TASK REQUIREMENTS: Gather from the material every line that contains the string "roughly".

#### THE INPUT ####

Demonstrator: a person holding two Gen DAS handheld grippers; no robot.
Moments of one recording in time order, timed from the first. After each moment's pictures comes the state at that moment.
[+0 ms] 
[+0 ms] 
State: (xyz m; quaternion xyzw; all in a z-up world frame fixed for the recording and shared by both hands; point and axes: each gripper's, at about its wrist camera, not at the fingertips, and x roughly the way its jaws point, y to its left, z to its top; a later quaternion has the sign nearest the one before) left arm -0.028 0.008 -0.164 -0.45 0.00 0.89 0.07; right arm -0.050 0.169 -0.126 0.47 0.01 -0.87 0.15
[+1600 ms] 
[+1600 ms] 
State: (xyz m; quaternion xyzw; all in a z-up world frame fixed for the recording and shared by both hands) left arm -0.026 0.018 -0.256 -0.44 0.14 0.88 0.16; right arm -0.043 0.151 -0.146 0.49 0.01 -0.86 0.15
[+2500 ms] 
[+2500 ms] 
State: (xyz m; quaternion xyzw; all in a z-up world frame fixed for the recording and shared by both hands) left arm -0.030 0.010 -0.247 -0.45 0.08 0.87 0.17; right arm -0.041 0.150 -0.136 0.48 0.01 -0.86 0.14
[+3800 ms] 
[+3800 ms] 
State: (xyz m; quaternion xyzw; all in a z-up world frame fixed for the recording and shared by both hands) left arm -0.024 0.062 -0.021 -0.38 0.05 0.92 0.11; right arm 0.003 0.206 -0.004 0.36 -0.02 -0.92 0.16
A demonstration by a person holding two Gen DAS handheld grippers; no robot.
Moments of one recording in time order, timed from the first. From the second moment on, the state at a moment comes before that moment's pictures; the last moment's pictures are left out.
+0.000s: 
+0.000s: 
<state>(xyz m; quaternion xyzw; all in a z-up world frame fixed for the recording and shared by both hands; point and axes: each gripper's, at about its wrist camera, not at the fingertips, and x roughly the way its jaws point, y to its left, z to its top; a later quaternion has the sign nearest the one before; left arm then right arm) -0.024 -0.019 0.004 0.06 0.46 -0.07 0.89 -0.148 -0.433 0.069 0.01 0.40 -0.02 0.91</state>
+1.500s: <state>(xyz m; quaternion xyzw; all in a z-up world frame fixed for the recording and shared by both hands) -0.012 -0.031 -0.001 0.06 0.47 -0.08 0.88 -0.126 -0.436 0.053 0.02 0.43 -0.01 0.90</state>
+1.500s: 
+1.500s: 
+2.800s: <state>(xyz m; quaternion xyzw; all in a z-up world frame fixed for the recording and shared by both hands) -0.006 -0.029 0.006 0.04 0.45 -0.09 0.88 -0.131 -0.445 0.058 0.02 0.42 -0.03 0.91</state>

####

RESULT BELOW:
State: (xyz m; quaternion xyzw; all in a z-up world frame fixed for the recording and shared by both hands; point and axes: each gripper's, at about its wrist camera, not at the fingertips, and x roughly the way its jaws point, y to its left, z to its top; a later quaternion has the sign nearest the one before) left arm -0.028 0.008 -0.164 -0.45 0.00 0.89 0.07; right arm -0.050 0.169 -0.126 0.47 0.01 -0.87 0.15
<state>(xyz m; quaternion xyzw; all in a z-up world frame fixed for the recording and shared by both hands; point and axes: each gripper's, at about its wrist camera, not at the fingertips, and x roughly the way its jaws point, y to its left, z to its top; a later quaternion has the sign nearest the one before; left arm then right arm) -0.024 -0.019 0.004 0.06 0.46 -0.07 0.89 -0.148 -0.433 0.069 0.01 0.40 -0.02 0.91</state>

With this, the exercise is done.